Slight Modifications on the Seas (Part One, Naval Applications)
The USNS Sisler is a Watson-class cargo ship named for First Lieutenant George K. Sisler, a Medal of Honor recipient. The U.S. Naval ship was put into service in the Pacific Ocean on December 1, 1998 and is operated by a civilian crew of 26, plus up to 50 active-duty personnel. The ship is a large, medium-speed, roll-on/roll-off (LMSR) vessel that can carry an entire U.S. Army Task Force, including 58 tanks, 48 other tracked vehicles, plus more than 900 trucks and other wheeled vehicles.
MagnaDrive has supported the freshwater and seawater pumping systems aboard the USNS Sisler with its adjustable speed drives (ASDs) for 8+ years without issue. These drives provide lower maintenance and operating costs thanks to the transferring torque from motors to driven equipment across an air gap without shaft-to-shaft physical connection. It has been savings more than of 50% energy. This “disconnected connection” provides reduced vibration that increases bearing and seal life.
Adjusting the Speed
The Sisler freshwater and seawater pumping systems that are used for cooling various on-board systems were constant flow systems without two-way control valves. This resulted in full flow throughout the system. The freshwater supply temperature (discharge of the plate exchanger on the freshwater side) controlled the seawater pumps. As demand reduced and/or seawater temperature reduced, the pumps could slow down.
Because the engineers were mixing variable and constant speed pumps, a minimum speed had to be established to prevent deadheading the adjustable speed pump.
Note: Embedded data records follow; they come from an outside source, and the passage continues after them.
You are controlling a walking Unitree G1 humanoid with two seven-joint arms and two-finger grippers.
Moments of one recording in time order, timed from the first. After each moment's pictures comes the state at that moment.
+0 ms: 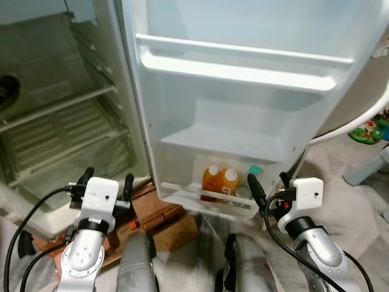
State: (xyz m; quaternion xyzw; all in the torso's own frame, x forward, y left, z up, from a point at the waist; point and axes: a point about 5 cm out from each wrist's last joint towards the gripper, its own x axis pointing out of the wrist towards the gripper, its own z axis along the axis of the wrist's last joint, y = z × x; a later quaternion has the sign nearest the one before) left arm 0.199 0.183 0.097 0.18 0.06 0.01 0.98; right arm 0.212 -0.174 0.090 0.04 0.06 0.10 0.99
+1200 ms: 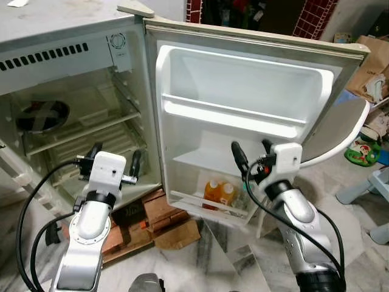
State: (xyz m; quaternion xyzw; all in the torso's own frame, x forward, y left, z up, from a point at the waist) left arm 0.244 0.173 0.122 0.18 0.00 -0.02 0.98; right arm 0.279 -0.140 0.116 0.05 -0.02 0.15 0.99
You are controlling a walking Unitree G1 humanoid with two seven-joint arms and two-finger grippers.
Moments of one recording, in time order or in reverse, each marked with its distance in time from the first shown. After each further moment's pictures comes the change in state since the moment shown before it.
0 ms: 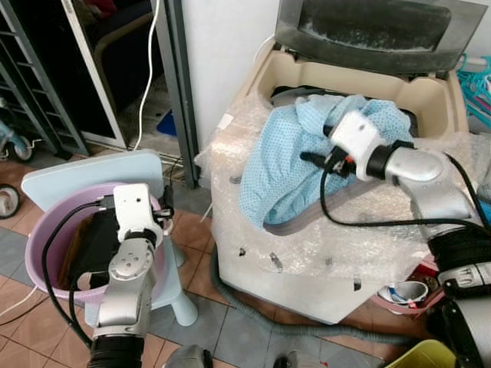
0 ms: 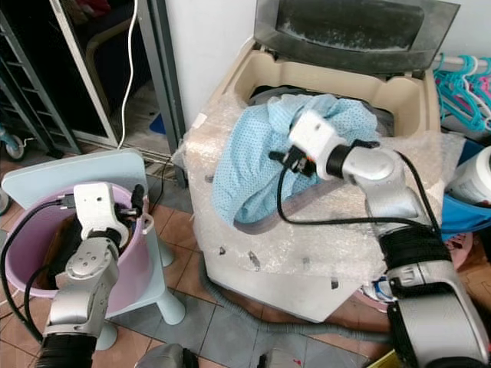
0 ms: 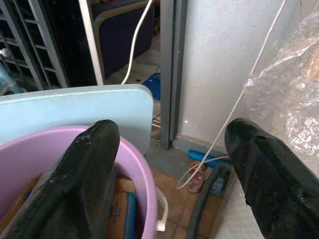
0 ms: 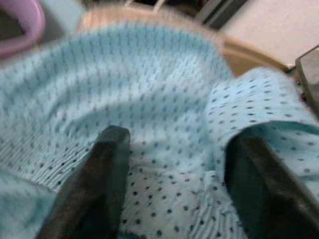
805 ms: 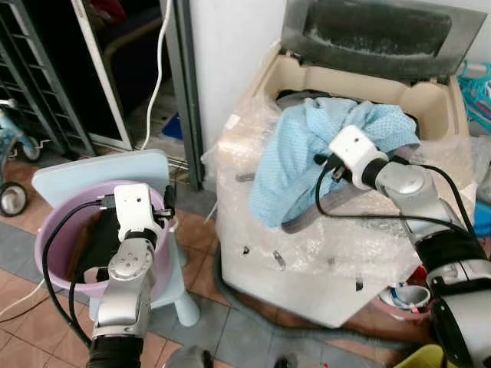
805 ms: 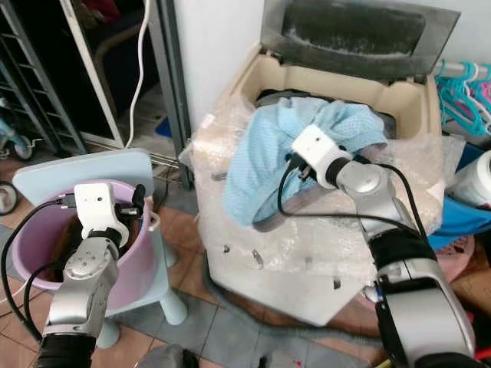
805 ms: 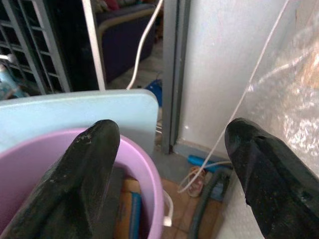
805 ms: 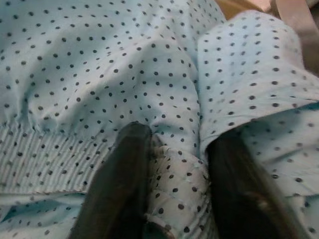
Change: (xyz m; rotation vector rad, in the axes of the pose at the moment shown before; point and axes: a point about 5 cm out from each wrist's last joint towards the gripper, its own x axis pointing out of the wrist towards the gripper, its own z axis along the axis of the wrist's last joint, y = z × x) left arm 0.000 0.000 0.001 -0.002 -0.008 -0.023; right arm 0.007 0.002 -0.037 0.157 0.166 -0.192
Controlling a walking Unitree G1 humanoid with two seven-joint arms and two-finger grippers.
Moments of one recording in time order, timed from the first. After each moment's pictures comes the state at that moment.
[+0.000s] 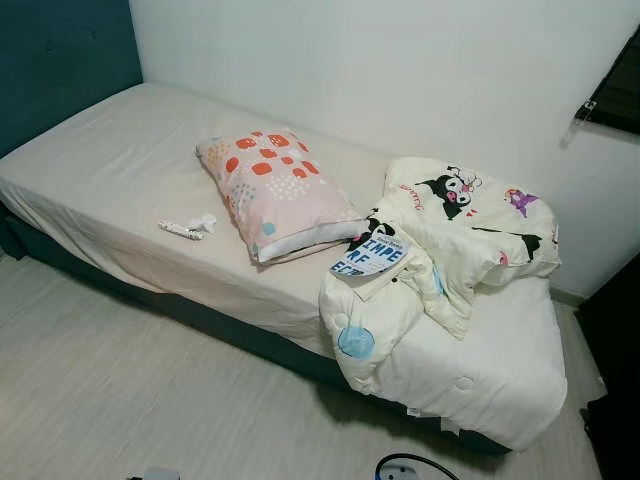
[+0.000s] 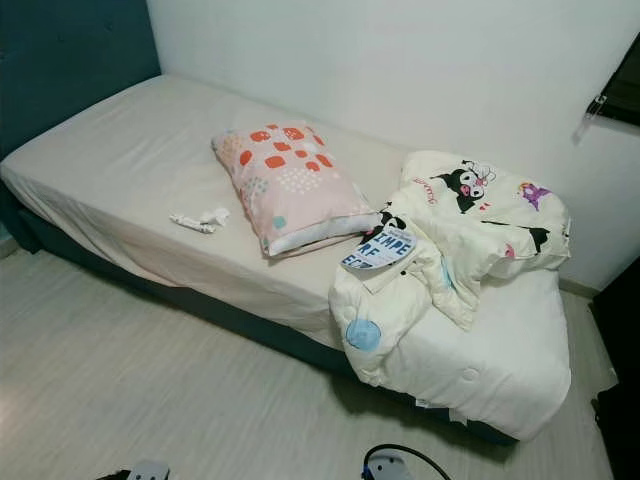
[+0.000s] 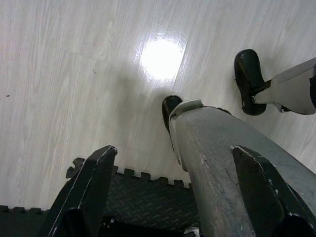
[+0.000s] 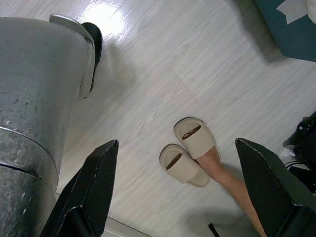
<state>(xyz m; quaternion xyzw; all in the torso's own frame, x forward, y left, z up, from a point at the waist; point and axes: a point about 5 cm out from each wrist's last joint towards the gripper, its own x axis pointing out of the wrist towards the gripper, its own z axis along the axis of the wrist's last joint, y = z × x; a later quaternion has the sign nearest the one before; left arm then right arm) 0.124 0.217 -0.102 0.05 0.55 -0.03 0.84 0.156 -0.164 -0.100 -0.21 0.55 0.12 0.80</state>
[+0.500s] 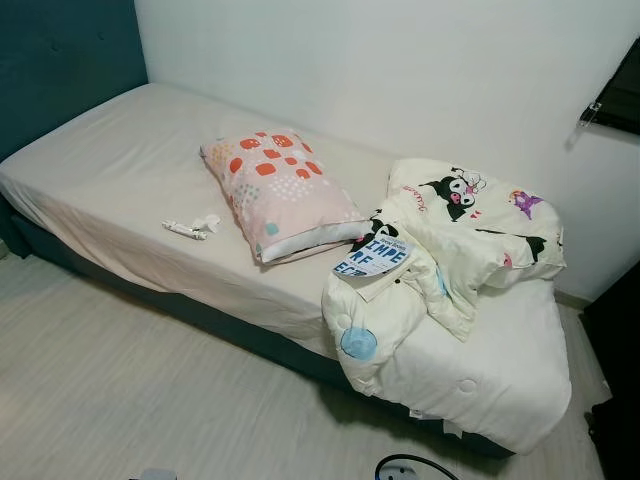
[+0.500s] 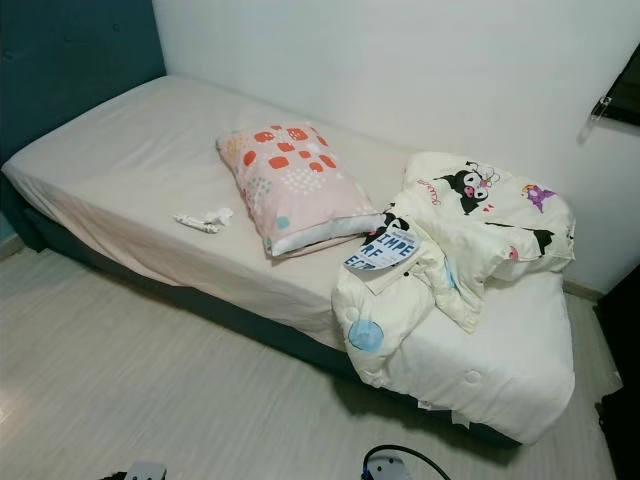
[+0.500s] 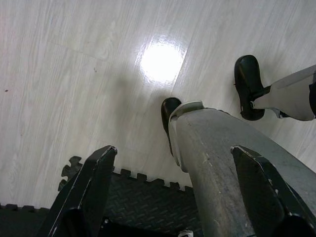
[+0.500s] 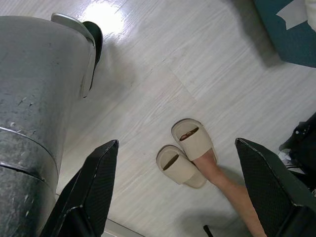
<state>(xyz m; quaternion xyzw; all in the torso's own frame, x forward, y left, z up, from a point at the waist) 0.123 0.218 -0.102 0.03 0.54 -0.02 0.84 0.156 -0.164 -0.100 -0.22 0.55 0.12 0.80</state>
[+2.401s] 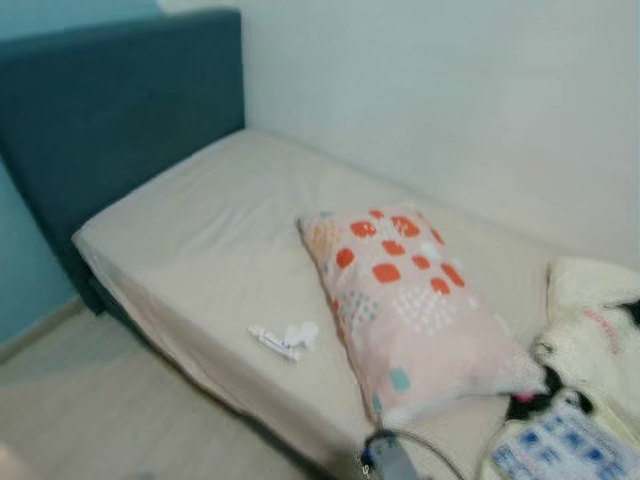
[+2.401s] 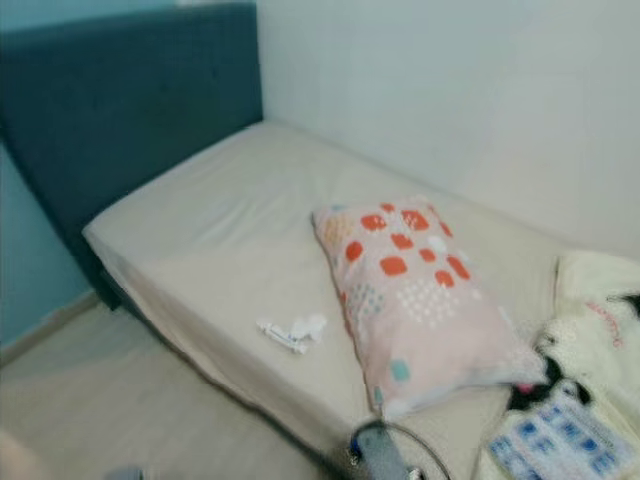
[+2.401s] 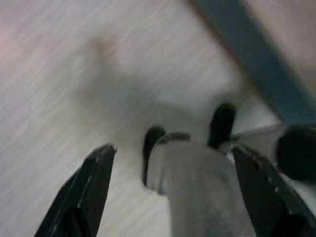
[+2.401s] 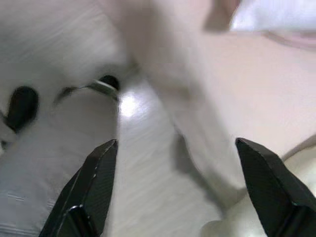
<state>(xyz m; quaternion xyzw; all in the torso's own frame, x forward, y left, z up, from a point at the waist) 0.130 0.213 -0.098 -0.09 0.45 0.09 0.88 0.169 -0.160 -0.094 -0.20 0.51 0.12 0.83</state>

Deadheading occurs when the pump’s discharge is closed either due to a blockage in the line or a closed valve.
The set point for the system needed to be established. It was determined that the freshwater pumps would be regulated by controlling them to differential pressure set points—as the number of generators is staged on/off, different pressure requirements could be readily calculated.
The Freshwater Pump System
The five diesel generators, each with 390 gallons per minute (GPM) design cooling requirements, were closed off with electric motor-operated butterfly valves. These valves were capable of taking the units offline when not in operation. The impact on the required pressure the pump needed to develop was calculated and could be used to save energy by establishing different pressure set points based on the number of generators in operation.
Seawater ASD Control
As both variable and constant speed pumps were operating in parallel in this application, a minimum speed for the ASD unit needed to be established. Let’s break this down from an engineering standpoint:
The seawater pumping system should have been controlled by the supply temperature of the freshwater system and measured directly after the plate and frame HX. The cooling water temperature set point/design temperature also needed establishment.
As the freshwater system cooling demand reduces and/or as the seawater temperature reduces, the ASD will be able to reduce in flow. The pump selections needed to be checked against the end of curve operation for single pump operation.